Her nipples were pierced; that was the first thing he noticed, the tiny gold hoops and the nearly invisible gold chain connected to each and threaded through the matching one piercing her navel. Her skirt rode low on her hips, exposing the softly feminine swell of her abdomen and the precious metal.
“Don’t feel bad,” she said. “You’re not the first man I’ve rendered speechless.”
She looked like she belonged in a harem, his harem, the bronze of her skin setting off the expensive sheen of the jewelry she wore, the cascade of her spun-sugar hair caressing her shoulders, her breasts plump and heavy with centers the color of toffee.
His mouth that had been cotton balls in the Sahara was now Niagara Falls. And when she twisted one finger around the chain and tugged, lifting both nipples to beg, he had to adjust his crouching position to ease the stress on his cock.
He shifted, tugged at his fly, the camera swinging away from the window. “Shit.”
There was Roland Green on the sidewalk, to the left of the boutique, having it out with a lean and mean-looking Latino. They were arguing, gesturing in each other’s faces, and ignoring the curious stares and wide berth given them by shoppers passing by.

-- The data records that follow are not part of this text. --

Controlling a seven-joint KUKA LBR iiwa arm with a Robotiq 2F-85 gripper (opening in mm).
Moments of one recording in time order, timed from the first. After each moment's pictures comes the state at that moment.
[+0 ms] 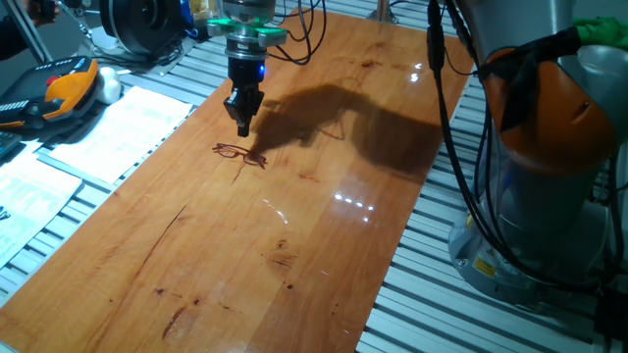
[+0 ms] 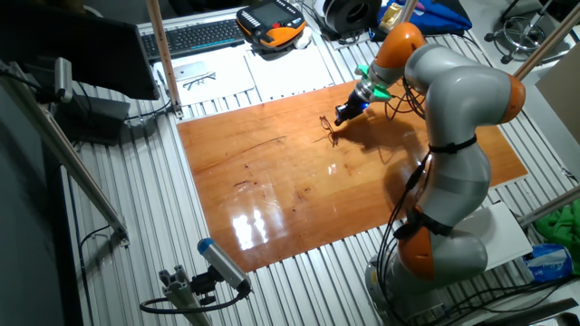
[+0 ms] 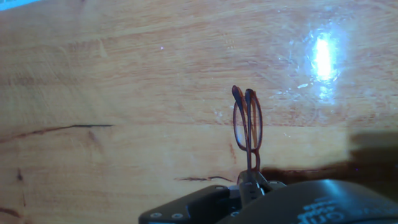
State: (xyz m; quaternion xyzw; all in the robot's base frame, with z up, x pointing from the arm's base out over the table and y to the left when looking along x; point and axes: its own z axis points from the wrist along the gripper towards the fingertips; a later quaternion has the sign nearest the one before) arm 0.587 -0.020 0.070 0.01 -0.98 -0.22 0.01
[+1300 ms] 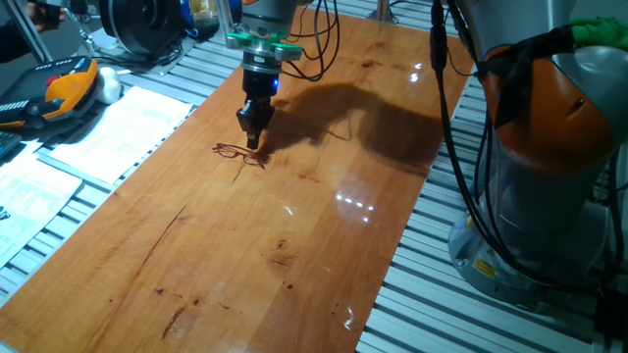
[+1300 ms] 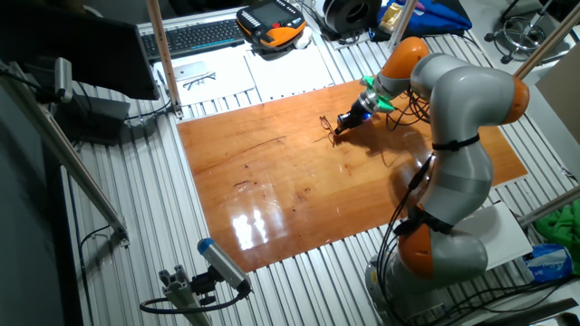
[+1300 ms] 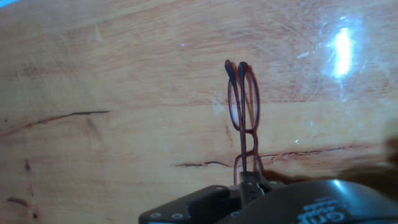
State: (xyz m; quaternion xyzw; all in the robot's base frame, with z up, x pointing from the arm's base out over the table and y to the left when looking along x) arm 0.564 -0.018 0.045 0.00 -0.97 -0.26 0.01
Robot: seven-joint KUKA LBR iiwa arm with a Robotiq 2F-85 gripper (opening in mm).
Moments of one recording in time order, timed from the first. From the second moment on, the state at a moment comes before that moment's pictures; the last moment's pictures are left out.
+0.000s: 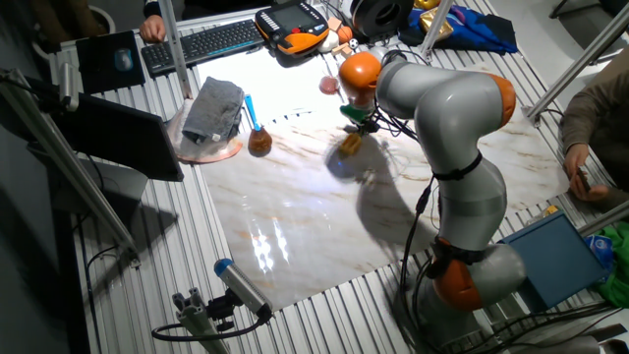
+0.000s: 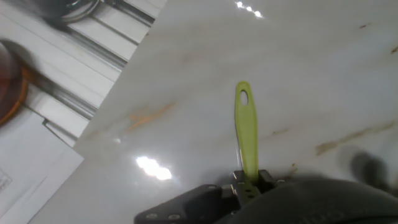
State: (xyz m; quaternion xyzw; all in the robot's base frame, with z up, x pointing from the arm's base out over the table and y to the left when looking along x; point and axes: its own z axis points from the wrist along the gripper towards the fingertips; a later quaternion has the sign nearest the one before) arm 0.625 -0.038 0.023 0.44 0.89 -0.09 0.09
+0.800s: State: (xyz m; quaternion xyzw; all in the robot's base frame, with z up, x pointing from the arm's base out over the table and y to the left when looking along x) arm 0.580 -0.063 0.035 0.32 0.94 -0.07 0.04
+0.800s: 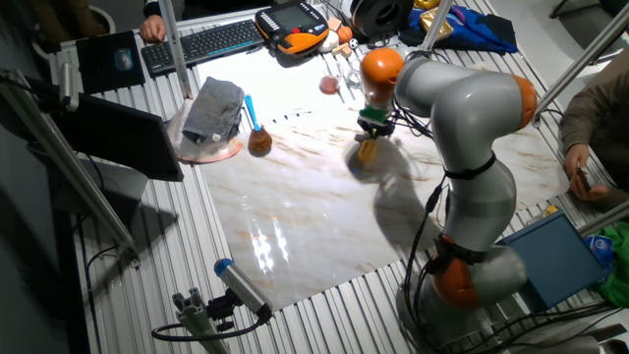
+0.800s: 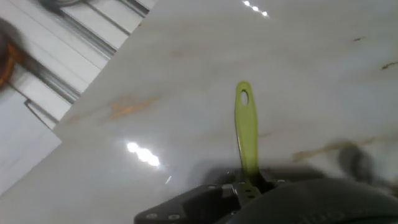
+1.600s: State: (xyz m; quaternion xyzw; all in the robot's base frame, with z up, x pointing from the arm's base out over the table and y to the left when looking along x) arm 0.569 -0.043 0.035 0.26 0.96 -0.06 0.04
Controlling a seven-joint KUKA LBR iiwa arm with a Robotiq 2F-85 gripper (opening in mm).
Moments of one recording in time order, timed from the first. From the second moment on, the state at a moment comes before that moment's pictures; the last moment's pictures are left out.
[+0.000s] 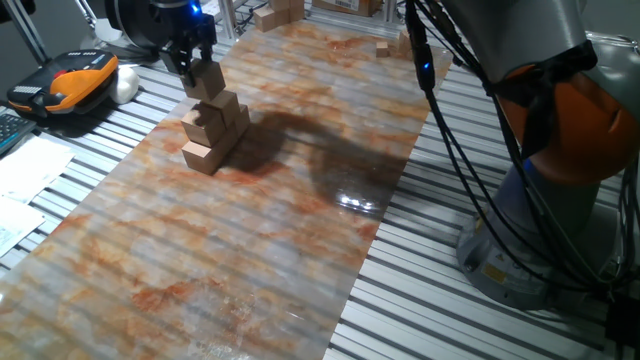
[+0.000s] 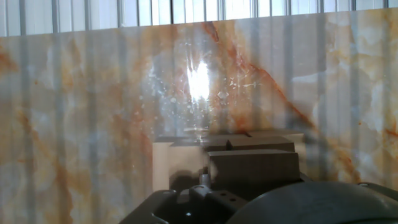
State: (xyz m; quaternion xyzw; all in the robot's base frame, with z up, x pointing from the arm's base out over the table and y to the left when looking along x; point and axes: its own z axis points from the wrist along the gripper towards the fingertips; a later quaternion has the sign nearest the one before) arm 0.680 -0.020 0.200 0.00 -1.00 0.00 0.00
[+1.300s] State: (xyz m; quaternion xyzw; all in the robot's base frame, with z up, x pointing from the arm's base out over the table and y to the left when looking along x) arm 0.684 -0.016 0.194 0.01 -1.00 0.01 0.01
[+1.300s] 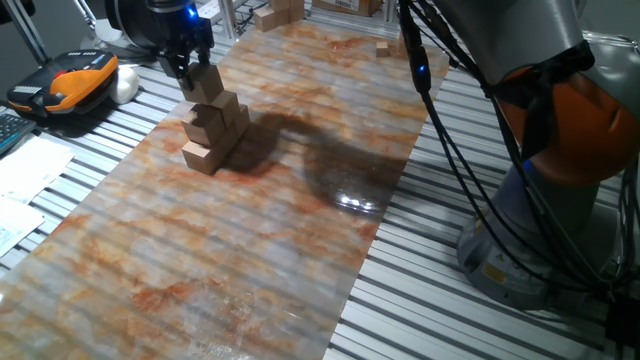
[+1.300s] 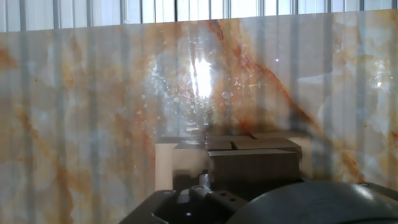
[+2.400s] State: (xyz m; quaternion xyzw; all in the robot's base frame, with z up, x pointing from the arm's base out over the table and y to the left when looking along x) arm 0.686 -0.015 0.180 0.01 -1.00 0.01 0.00
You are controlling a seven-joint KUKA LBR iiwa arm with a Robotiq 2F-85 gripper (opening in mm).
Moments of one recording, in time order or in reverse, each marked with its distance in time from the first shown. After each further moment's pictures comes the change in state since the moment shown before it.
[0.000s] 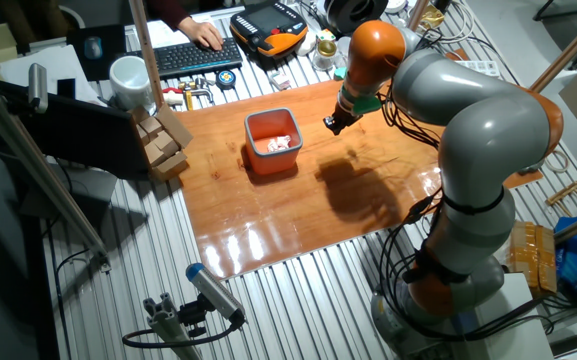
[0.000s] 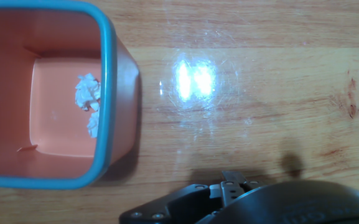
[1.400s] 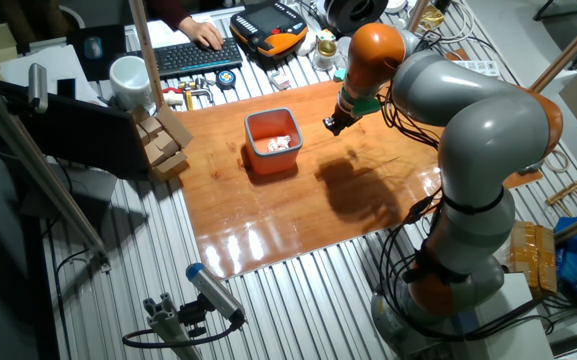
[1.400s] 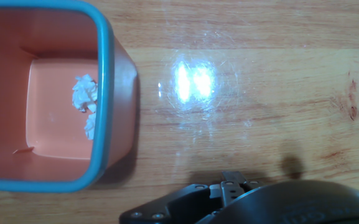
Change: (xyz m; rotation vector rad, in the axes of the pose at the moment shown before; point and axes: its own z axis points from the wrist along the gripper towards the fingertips) arm -0.001 -0.001 0.005 0.002 -0.008 0.000
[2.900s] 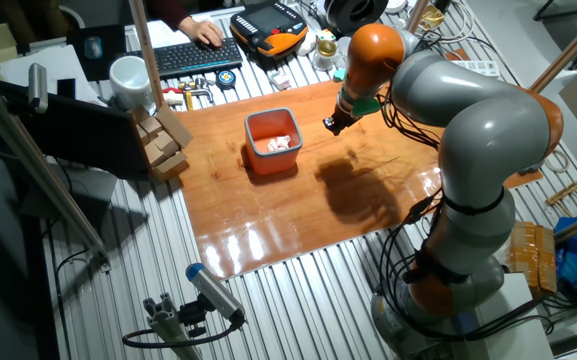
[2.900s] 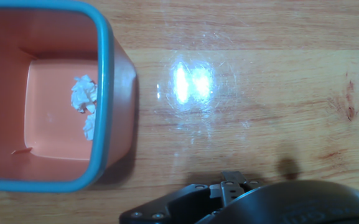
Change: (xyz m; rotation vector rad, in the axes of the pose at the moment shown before) arm 0.000 0.000 -0.002 0.015 -0.007 -0.002
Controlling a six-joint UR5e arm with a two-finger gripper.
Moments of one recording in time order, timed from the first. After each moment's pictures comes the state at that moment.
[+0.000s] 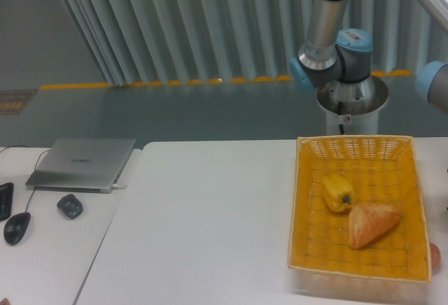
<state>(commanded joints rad) 2.65 -1.94 -1.56 -1.13 1.57 1.72</state>
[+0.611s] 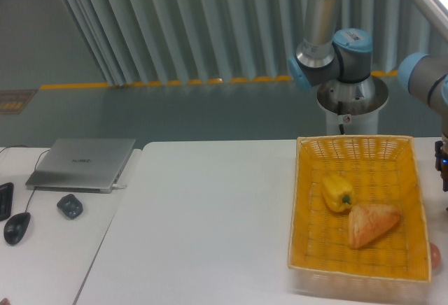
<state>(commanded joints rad) 2.58 -1.89 -1.55 -1.17 1.64 1.71</state>
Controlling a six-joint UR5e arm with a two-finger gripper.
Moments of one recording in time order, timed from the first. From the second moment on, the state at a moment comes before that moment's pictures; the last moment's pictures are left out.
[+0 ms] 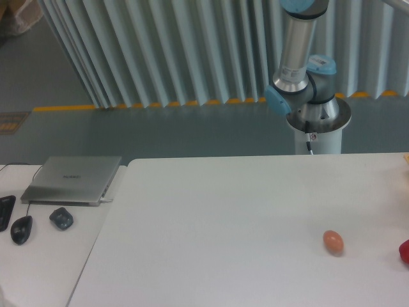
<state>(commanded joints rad) 2.83 -1.82 -1.52 -1.49 1.39 1.80</state>
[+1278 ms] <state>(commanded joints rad) 2.49 -1.84 -1.55 -1.42 1.55 1.36</state>
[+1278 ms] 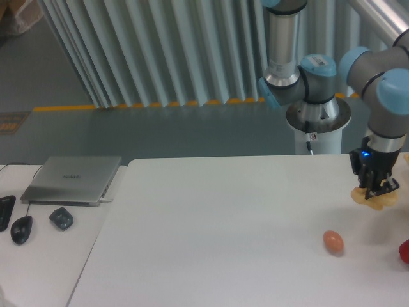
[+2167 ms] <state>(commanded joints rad) 2.49 -1.83 -1.56 -1.33 1.56 1.36</state>
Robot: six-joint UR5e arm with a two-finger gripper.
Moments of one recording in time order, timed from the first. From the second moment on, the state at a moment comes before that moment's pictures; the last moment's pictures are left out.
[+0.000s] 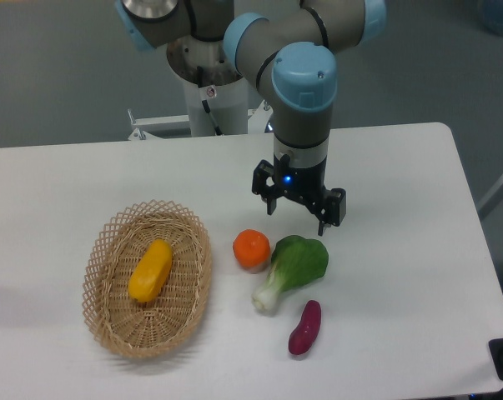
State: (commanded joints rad) arm 2.49 -1.76 -1.70 -1.06 1.51 1.02
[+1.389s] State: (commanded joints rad) arm 2.09 -1.94 -1.79 -0.79 1.47 0.51
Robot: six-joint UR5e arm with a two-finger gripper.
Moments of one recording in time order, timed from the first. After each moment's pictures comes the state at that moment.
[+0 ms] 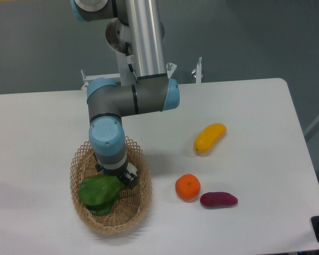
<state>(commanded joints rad) 2.14 -2.07 -1.70 -0.98 1.55 0.85</state>
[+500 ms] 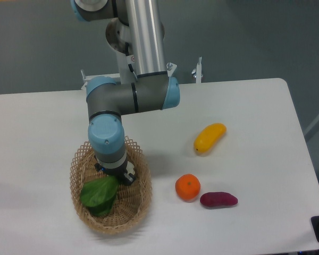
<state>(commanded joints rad) 2.14 -2.04 -1.68 -0.98 1.54 0.85</state>
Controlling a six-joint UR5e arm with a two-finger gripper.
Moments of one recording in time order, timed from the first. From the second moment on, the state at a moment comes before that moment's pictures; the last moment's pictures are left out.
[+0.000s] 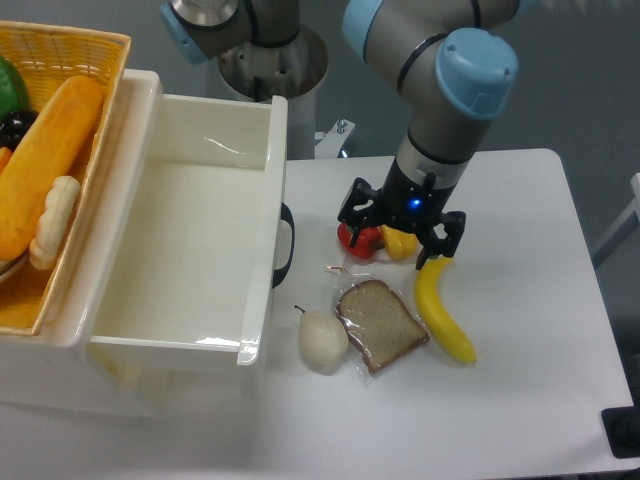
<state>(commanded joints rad) 2.65 -1.82 -1.48 -1.37 1.34 0.90</state>
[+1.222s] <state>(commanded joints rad) 2.58 -1.93 -1.54 -1.27 1.38 0.28</state>
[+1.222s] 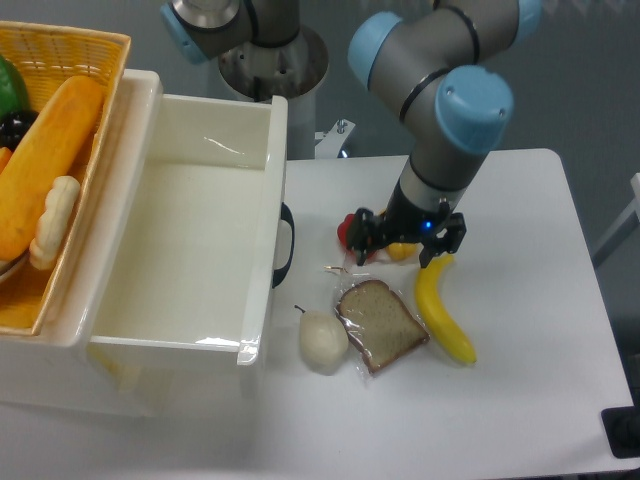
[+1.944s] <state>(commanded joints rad) 2.51 -2.01 -1.53 -1.27 1.38 0.13</state>
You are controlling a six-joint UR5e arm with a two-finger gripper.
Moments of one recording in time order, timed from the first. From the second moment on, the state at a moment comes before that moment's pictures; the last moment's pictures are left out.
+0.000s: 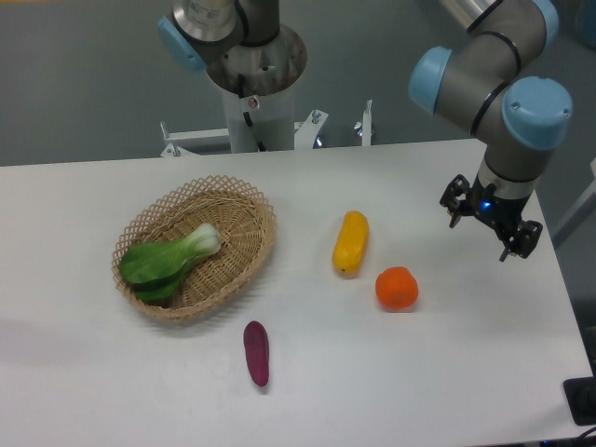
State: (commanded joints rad) arm 2.77 -1.98 -1.51 -1.12 1.56 1.56
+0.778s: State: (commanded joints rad) arm 2.77 -1.98 -1.51 -1.13 1.54 1.54
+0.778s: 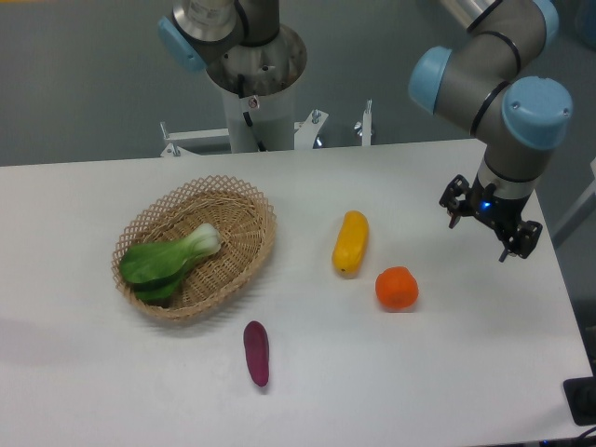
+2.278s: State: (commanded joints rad) arm 2.28 -1.90 -1.69 -1.12 1.53 1.09
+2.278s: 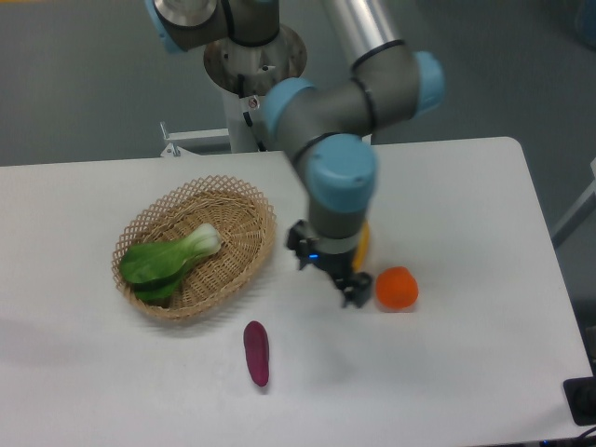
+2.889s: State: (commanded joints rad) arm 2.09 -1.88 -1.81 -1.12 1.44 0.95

Finn caught it all, continued to shoot as a Hispanic woman came out of Splash & Flambé and stepped between them, pushing Green back and grabbing the other man’s wrists.
Green waved them both off as if he’d had enough, then disappeared inside. The couple continued to talk, calmer now, Finn sticking to them with the resolve of sand on sunscreen-slick skin.
The man turned his head away; the woman lured him back, reaching for the necklace she wore as if using what looked to Finn to be letters to make a point. The man refused to be mollified, waving toward the door, urgent, before spinning away and leaving the woman standing alone.
Finn followed the man until he was out of sight, turned back in time to see the door to the boutique easing closed behind the woman, who’d returned inside…the boutique…the woman. “Shit.”
He swept the camera up the front of the building, to the second floor. His view was now blocked by tightly drawn blinds. He grabbed for his phone to take it off speaker, found the call had ended three minutes ago.
He flipped it closed, banged it against his head. “Shit, shit, shit.”
Part of him felt like calling her back, explaining that he’d only been doing his job, the one he’d been hired to do, the one that was going to buy the new roof for his beach house, maybe the shutters for his windows as well.
But he didn’t want to give her such a lame-sounding excuse over the phone. He’d do better to save it and deliver it in person tomorrow night. Because he would see her tomorrow night. He was not going to take no for an answer.
After what she’d just shown him—and he wasn’t talking about the skin—he was more interested than ever in finding out exactly who Olivia Hammond was. And what, besides her body, she was trying to get people to see.